Benjamin Franklin’s Unintended Influence on the Jewish Community
by Harold Brackman
The 1880s marked the beginnings of the mass migration to the US of Jewish immigrants from Imperial Russia’s Pale of Settlement, whom Germans and German Jews derogatorily called “Ostjuden.” This migration was paralleled — even preceded — by another movement: the “Americanization” of the Eastern European Jews.
Antomir, the shtetl where the eponymous hero of Abraham Cahan’s The Rise of David Levinsky was born, was close to Grodno, one of the proudest Jewish communities in Lithuania.

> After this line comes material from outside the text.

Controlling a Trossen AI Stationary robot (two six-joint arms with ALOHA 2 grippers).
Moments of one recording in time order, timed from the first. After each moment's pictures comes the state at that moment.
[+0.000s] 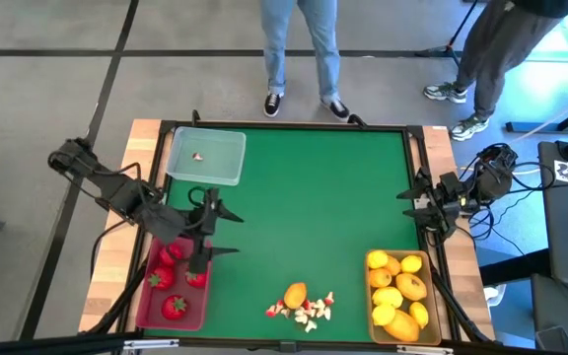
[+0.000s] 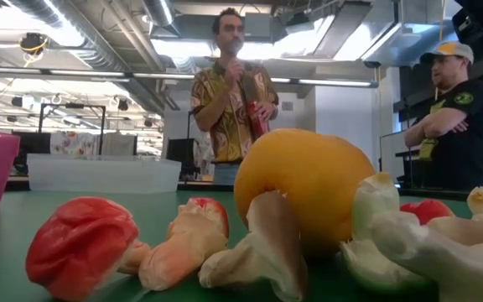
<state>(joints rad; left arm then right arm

But by the 1880s, Antomir was already in the grip of the centrifugal forces of modernization — both pushing and pulling — “that broke the spell of the Talmud irretrievably” for Jews like Levinsky.
Speaking for Cahan, Levinsky explained how “hunger” transformed his life: first, “the living thing” in his belly; then, “the thirsting for an appetizer … for some violent change, for piquant sensation” that could not really be separated from the moment “when that word America first caught my fancy.” Memoirists Shmarya Levin and Milton Hindus confirmed the pre-migration power of “Americanization” even before Cahan and Levinsky abandoned Eastern Europe.
Benjamin Franklin — the internationally-celebrated author, scientist, diplomat, and founding father — figures in this story because the “Americanization” of traditional European Jewry started almost a century before the 1880s.
J.K. Rowling’s Harry Potter novels in Yiddish are the most recent of a long line of popular translations, of which Harriet Beecher Stowe’s Uncle Tom’s Cabin (1857) — translated into Hebrew as well as Yiddish — was the most famous and influential.
As Shai Afsai has noted, the pioneering book to introduce Franklin’s self-improvement maxims to a Jewish audience was not in Yiddish but Hebrew: Sefer Heshbon Ha-nefesh (“The Book of Spiritual Accounting”), first published in 1808 by Rabbi Menachem Mendel Lefin. Lefin’s book makes no explicit mention of Franklin or his autobiography, but the listing of 13 character traits or “virtues,” to be emulated in a 13-week cycle, is almost a carbon copy of Franklin’s.
Lefin acknowledged his debt in an unpublished work not uncovered until the 1920s. The most significant difference between Franklin’s and Lefin’s books was that the American Enlightenment thinker meant to edify “Virtuous and good Men of all Nations,” while Lefin designed his book specifically to be a work of musar (ethical instruction) that would reinforce the morality of his Jewish readers, as Afsai has written about.
The story of how Franklin’s “self-help” classic came to be introduced to a Jewish audience starts with its publication in a flawed French translation in 1791. As Nancy Sinkoff has shown, and Afsai has noted, the critical link between the American Enlightenment and Eastern European Jews was Prince Adam Kazimierz Czartoryski, an English-educated Polish aristocrat. He knew Franklin personally; both belonged to the Parisian Masonic Lodge, Les Neuf Soeurs. Czartoryski probably met Lefin in Podolia (now in Ukraine). Czartoryski not only hired Lefin to tutor his sons in the sciences (which Lefin had studied in Berlin), but later assisted Lefin in publishing his books.
As Afsai notes, Rabbi Israel Salanter, who introduced musar into Orthodoxy, had Lefin’s book republished in the 1840s, which increased its readership — and spread Franklin’s message to more Jews.
Historian Harold Brackman is coauthor with Ephraim Isaac of From Abraham to Obama: A History of Jews, Africans, and African Americans (Africa World Press, 2015).